Маяковский с таинственным видом наклоняется к залу.
– Сказать?.. Пушкин!!!
«Может ли в Мексике, скажем, появиться второй Маяковский?»
– Гм! Почему же нет? Вот поеду еще разок туда, женюсь там, может… Вот и, вполне вероятно, может появиться там второй Маяковский.
«Ваши стихи слишком злободневны. Они завтра умрут. Вас самого забудут. Бессмертие – не ваш удел…»
– А вы зайдите через тысячу лет, там поговорим!
«Ваше последнее стихотворение слишком длинно…»
– А вы сократите. На одних обрезках можете себе имя составить.
«Ваши стихи мне непонятны».
– Ничего, ваши дети их поймут!
– Нет, – кричит автор записки из зала, – и дети мои не поймут!
– А почему вы так убеждены, что дети ваши пойдут в вас? Может быть, у них мама умнее, а они будут похожи на нее.
«Маяковский, почему вы так себя хвалите?»
– Мой соученик по гимназии Шекспир всегда советовал: говори о себе только хорошее, плохое о тебе скажут твои друзья.
– Вы это уже говорили в Харькове! – кричит кто-то из партера.
– Вот видите, – спокойно говорит Маяковский, – товарищ подтверждает.– Он на мгновение замолкает и смотрит иронически в зал.– А я и не знал, что вы всюду таскаетесь за мной.
Он продолжает ворошить записки. «Как вы относитесь к Безыменскому?»
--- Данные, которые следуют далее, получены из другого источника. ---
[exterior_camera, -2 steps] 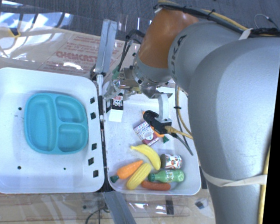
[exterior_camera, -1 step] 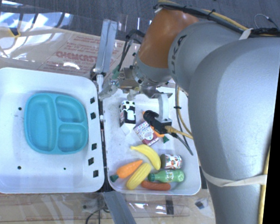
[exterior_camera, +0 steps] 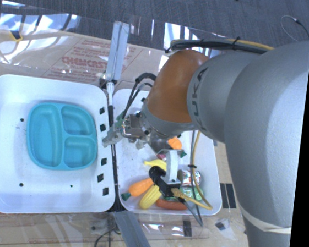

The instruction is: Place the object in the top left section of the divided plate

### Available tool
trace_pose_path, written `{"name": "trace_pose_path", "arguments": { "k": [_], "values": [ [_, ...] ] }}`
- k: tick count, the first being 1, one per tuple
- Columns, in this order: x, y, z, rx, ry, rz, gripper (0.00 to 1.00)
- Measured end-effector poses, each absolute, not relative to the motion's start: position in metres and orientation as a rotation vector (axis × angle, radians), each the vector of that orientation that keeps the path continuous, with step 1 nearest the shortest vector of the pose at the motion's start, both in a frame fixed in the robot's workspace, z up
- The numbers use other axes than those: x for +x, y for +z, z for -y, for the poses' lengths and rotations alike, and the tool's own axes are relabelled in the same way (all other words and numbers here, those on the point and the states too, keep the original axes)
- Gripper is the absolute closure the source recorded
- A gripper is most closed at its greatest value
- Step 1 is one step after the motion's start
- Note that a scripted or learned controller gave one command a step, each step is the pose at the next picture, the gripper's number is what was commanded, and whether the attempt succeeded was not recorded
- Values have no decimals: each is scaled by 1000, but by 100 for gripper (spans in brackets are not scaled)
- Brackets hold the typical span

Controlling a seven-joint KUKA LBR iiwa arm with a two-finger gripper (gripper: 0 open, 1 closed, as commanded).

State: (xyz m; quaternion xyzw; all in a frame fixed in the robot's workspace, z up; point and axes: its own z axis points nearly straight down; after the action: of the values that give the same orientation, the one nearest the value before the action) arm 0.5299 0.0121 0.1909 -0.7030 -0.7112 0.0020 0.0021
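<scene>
The blue divided plate (exterior_camera: 62, 136) lies in the left bin (exterior_camera: 3, 186), with nothing in its three sections. My gripper (exterior_camera: 193, 209) hangs low over the front right corner of the right bin (exterior_camera: 125, 204), among a heap of toy food. Close to it lie a green packet (exterior_camera: 192, 193), a red piece (exterior_camera: 170, 205), a yellow corn cob (exterior_camera: 150, 198), an orange piece (exterior_camera: 140, 187) and a yellow banana (exterior_camera: 157, 164). The arm hides much of that bin. I see nothing held.
Another small orange piece (exterior_camera: 174, 143) lies farther back in the right bin, under the wrist. A ridge with black clips (exterior_camera: 106, 162) separates the two bins. A grey upright post (exterior_camera: 117, 49) stands behind the bins.
</scene>
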Motion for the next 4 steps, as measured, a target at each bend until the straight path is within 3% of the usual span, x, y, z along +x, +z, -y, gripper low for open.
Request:
{"name": "trace_pose_path", "arguments": {
  "k": [1, 2, 3, 4],
  "values": [
    [530, 200, -11, -2203, 9, 2232, 100],
    [534, 234, -95, -2072, 4, 2359, 100],
    [476, 223, 4, -2157, 7, 2280, 100],
    [507, 190, -78, -2120, 8, 2316, 100]
  ]
}}
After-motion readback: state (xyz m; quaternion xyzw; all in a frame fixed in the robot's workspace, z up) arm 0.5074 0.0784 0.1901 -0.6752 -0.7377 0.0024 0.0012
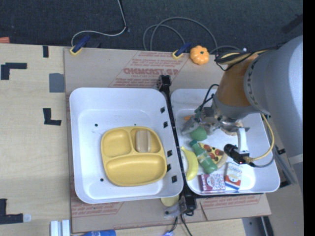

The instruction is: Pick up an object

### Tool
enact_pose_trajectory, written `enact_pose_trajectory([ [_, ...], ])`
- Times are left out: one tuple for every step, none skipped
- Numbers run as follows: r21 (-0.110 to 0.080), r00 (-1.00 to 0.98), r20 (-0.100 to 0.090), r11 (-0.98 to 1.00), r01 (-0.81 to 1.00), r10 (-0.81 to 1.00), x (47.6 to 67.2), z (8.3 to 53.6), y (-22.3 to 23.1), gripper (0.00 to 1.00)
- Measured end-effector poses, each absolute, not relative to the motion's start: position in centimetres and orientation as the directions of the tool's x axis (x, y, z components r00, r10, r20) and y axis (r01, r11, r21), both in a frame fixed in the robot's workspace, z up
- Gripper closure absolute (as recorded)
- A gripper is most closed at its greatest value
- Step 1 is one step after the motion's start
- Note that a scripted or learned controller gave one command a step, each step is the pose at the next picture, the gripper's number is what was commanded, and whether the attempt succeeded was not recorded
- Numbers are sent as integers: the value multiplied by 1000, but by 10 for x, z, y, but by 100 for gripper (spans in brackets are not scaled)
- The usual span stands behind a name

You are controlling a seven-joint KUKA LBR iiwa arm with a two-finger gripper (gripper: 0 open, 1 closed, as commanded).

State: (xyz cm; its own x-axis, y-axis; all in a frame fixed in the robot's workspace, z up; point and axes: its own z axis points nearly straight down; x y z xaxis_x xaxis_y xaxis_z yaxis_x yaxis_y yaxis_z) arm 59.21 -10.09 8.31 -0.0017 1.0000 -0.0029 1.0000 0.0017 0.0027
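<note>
On my far left sat the shallow white plastic left bin [83,132], carrying a yellow three-compartment plastic tray [129,167] with a small tan oblong piece [142,140] lying in its upper right compartment, well apart from me. Across the dividing wall, the shallow white plastic right bin [266,178] held the clutter I had to choose from: a yellow toy banana [190,162] just beside the divider, a green bottle-shaped toy [203,157] touching it, a toy pizza slice [214,153] tucked against the bottle, and two small printed cartons [220,181] nearer the front wall. My gripper [201,127] hung low over a small green rounded object [199,133] at the head of that pile; whether my jaws were spread or pressed together I could not tell, since the wrist hid them. I judged the step to be settling onto that green piece. To do it well I needed to come straight down, centred, so my tips would not nudge the bottle or banana.
</note>
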Motion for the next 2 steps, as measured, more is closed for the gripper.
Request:
enact_pose_trajectory([
  [5,-2,-2,2,1000,1000,594,97,-101,100],
  [9,-10,3,10,1000,1000,604,190,-24,100],
])
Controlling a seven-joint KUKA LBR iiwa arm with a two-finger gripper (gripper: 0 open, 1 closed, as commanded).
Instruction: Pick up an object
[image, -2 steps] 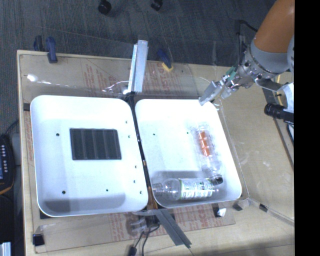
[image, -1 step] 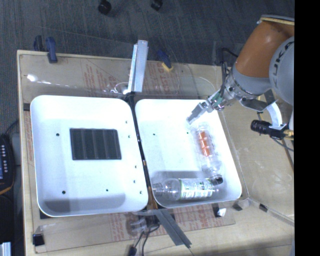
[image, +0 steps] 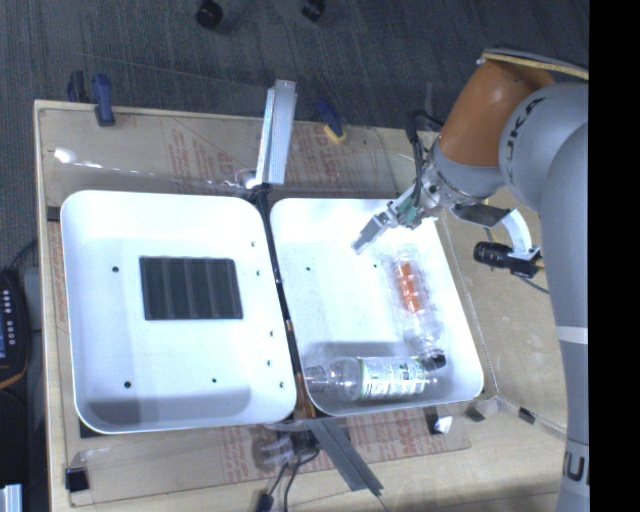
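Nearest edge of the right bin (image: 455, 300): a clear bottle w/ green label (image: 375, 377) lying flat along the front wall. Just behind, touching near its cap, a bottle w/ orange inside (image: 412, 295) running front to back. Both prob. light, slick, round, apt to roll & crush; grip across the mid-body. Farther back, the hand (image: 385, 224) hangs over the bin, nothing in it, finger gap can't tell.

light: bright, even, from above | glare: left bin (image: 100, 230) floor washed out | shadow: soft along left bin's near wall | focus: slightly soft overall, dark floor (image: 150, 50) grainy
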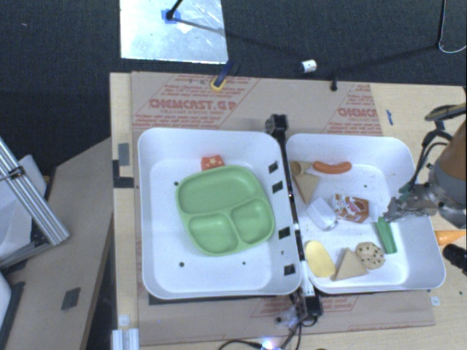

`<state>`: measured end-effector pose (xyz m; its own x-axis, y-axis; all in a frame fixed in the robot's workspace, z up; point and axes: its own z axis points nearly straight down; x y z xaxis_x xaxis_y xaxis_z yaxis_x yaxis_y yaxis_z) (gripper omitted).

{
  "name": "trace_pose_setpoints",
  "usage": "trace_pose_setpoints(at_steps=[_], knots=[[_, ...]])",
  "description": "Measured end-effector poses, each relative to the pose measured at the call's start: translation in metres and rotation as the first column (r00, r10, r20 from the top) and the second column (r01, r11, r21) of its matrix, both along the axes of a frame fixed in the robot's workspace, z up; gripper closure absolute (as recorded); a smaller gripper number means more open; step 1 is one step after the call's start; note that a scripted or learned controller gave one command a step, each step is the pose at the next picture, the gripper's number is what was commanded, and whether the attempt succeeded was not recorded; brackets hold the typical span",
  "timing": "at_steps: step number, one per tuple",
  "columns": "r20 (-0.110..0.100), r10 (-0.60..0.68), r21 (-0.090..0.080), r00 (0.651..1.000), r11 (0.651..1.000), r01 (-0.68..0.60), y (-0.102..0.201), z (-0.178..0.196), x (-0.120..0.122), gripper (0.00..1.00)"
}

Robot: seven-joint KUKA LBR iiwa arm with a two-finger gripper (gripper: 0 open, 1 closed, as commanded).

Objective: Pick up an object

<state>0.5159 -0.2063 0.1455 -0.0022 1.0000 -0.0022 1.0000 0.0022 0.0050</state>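
Dark carpet surrounds a bench covered by printed cardboard, and on it two shallow white bins sit side by side. Biggest of what they carry is a green divided plate, lying in the middle of the left bin, with a small red-orange piece just beyond its far edge.

Toy food is scattered in the right bin. A sausage lies near the far edge, a tan wedge towards the wall shared with the left bin, a white packet and a brown-and-white wrapped piece near the middle. Along the near edge are a yellow oval, another tan wedge and a cookie.

From the right side the grey arm reaches over the right bin's right rim. Its gripper hangs low by that rim, and I cannot tell from where I stand whether it is parted or closed; nothing shows held in it.

A green stick is the closest piece, I'd say the likely target. It lies just beside the gripper, on the side towards the bin's near edge, a little in from the right rim. Its long axis runs roughly from the far edge towards the near edge, slightly slanted. So the coming move looks like a short shift towards the near edge, then down, closing across the stick's narrow width.
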Motion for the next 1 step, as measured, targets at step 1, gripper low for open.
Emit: trace_pose_setpoints(at_steps=[1], knots=[[0.0,0.002,0.0,1.0,1.0,-0.002,0.0071,0.0461,0.003,1.0]])
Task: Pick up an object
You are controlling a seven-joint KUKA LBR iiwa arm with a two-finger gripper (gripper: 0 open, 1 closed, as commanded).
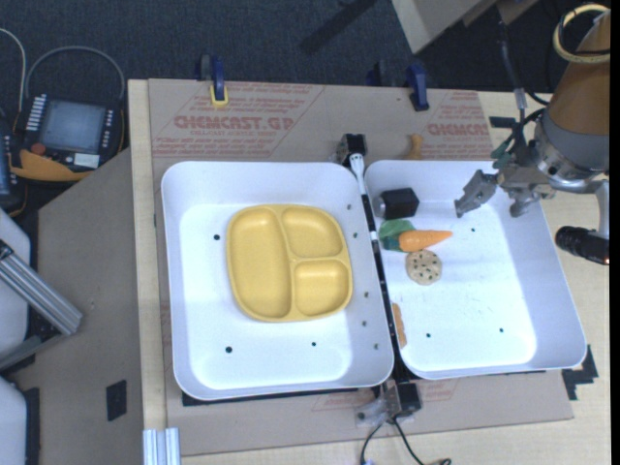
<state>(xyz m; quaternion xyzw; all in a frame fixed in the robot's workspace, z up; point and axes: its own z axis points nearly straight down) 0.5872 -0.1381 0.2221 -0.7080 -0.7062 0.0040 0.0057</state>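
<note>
**A:** Which object would you go for? The carrot (pixel 423 239) looks the likeliest to me. It lies on its side at the left edge of the right bin (pixel 504 342), orange tip pointing right, its green top against the bin's left wall.

**B:** Agreed. It looks like a toy, so I'd judge it light, stiff and a bit slick. The body tapers, so a pinch near the tip could squirt it out. Better to close across the thick part, just right of the green leaves, with the fingers set across its length.

**A:** And its neighbours?

**B:** Crowded. A small black block (pixel 398 202) sits just behind it, close to the leaves, and a round speckled cookie (pixel 423 267) lies just in front, nearly touching. The cookie is flat and low, hard to get fingers under. The block is squat and probably stiff, a fair second choice.

**A:** Where is the gripper (pixel 492 200)?

**B:** Hovering over the upper part of the right bin, well to the right of the carrot. Its two fingers are spread apart and nothing sits between them.

**A:** The left bin (pixel 194 260)?

**B:** It carries a yellow divided plate (pixel 289 262), three compartments, sitting flat. Too broad for a pinch, I'd say.
</note>
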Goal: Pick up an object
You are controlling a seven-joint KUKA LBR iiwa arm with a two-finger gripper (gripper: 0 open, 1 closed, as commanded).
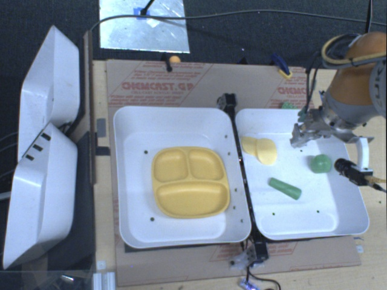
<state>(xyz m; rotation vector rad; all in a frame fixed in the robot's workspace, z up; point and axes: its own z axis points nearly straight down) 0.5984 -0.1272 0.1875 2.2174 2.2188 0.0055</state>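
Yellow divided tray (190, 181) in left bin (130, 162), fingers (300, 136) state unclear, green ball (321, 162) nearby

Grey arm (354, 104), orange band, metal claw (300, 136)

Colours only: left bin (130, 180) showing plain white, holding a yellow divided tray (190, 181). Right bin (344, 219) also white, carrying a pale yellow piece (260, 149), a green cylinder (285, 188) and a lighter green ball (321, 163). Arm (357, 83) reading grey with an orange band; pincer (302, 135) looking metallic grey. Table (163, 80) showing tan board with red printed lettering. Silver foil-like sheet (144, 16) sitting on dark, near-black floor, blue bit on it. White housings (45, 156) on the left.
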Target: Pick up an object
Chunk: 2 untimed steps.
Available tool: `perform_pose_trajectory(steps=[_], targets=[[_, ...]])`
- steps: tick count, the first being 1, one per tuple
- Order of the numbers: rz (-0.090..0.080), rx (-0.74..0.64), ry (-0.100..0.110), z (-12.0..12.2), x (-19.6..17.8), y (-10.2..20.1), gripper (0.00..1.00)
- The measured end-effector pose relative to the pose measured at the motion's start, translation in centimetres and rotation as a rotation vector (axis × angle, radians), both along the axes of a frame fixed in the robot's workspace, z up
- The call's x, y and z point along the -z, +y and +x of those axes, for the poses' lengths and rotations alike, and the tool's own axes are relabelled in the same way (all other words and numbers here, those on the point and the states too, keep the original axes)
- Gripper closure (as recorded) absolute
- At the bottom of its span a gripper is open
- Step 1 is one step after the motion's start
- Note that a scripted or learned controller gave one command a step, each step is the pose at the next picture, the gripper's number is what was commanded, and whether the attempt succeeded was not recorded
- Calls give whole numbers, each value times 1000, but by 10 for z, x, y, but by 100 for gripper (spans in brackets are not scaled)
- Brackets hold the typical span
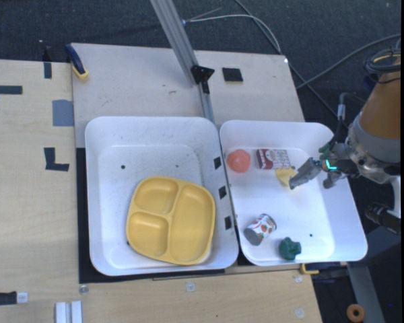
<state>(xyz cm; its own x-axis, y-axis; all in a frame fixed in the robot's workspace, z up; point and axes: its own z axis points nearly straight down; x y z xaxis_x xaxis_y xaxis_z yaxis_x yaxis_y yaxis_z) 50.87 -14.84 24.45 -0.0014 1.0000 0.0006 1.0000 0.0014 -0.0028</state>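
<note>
Reaching in from the right, the grey arm with the orange band (385, 113) puts its two-finger gripper (300, 177) low over the right shallow white bin (337, 210). The dark fingers (306, 173) point left and down; whether they are spread or pressed together cannot be told at this angle, and nothing shows clearly between them. A small yellow chunk (283, 175) sits just left of the fingertips, touching or nearly touching. A red-and-white printed packet (272, 158) lies just above and left of the fingers, next to the yellow chunk. A round salmon-pink ball (238, 161) is farther left of the fingers, near the bin's left wall. A grey-and-red crumpled can-like item (260, 228) lies below and left of the fingers, apart from them. A dark green lumpy toy (289, 248) sits below the fingers near the bin's front wall. A yellow plastic divided plate (171, 219) rests in the left white bin (108, 153), well away to the fingers' left.
</note>
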Motion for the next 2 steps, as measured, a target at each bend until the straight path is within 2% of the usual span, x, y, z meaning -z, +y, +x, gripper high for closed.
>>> perform_pose_trajectory(steps=[1, 2], targets=[[0, 0, -1, 0, 0, 0, 0], [1, 0, 5, -2, 61, 9, 0]])
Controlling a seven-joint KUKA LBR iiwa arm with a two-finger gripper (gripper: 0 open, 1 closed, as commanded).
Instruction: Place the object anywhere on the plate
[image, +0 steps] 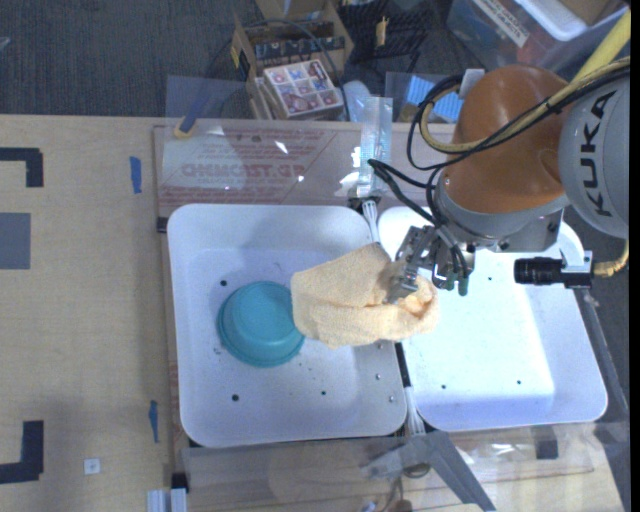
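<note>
Right of the blue plate (260, 322) my pincer (405, 280) grips the yellow cloth (355, 305), whose long axis runs leftward, far end touching the plate's rim.

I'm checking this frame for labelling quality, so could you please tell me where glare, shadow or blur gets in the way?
In the camera view, the right bin is washed out to near-pure white; glare streaks the clear sheet behind the bins; the yellow cloth casts a soft shadow on the left bin beside the teal plate; the gripper looks slightly blurred.
</note>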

– Очень хорошо, только вот он недавно плохое стихотворение написал. Там у него рифмуется «свисток – серп и молоток». Безыменский, ну-ка, прочитайте, не стесняйтесь.
В зале послушно поднимается Безыменский и читает злополучное стихотворение.
– Ну вот, пожалуйста! – говорит Маяковский.– Разве можно так писать? А если бы у вас там рифмовалась пушка, так вы бы написали: «серп и молотушка»?
«Маяковский, вы сказали, что должны время от времени смывать с себя налипшие традиции и навыки, а раз вам надо умываться, значит, вы грязный…»
– А вы не умываетесь и думаете поэтому, что вы чистый?
«Маяковский, попросите передних сбоку сесть, вас не видно».
– Ну проверните в передних дырочку и смотрите насквозь… Что такое? А, знакомый почерк. А я вас все ждал. Вот она, долгожданная: «Ваши стихи непонятны массам». Значит, вы опять здесь? Отлично! Идите-ка сюда. Я вам давно собираюсь надрать уши. Вы мне надоели.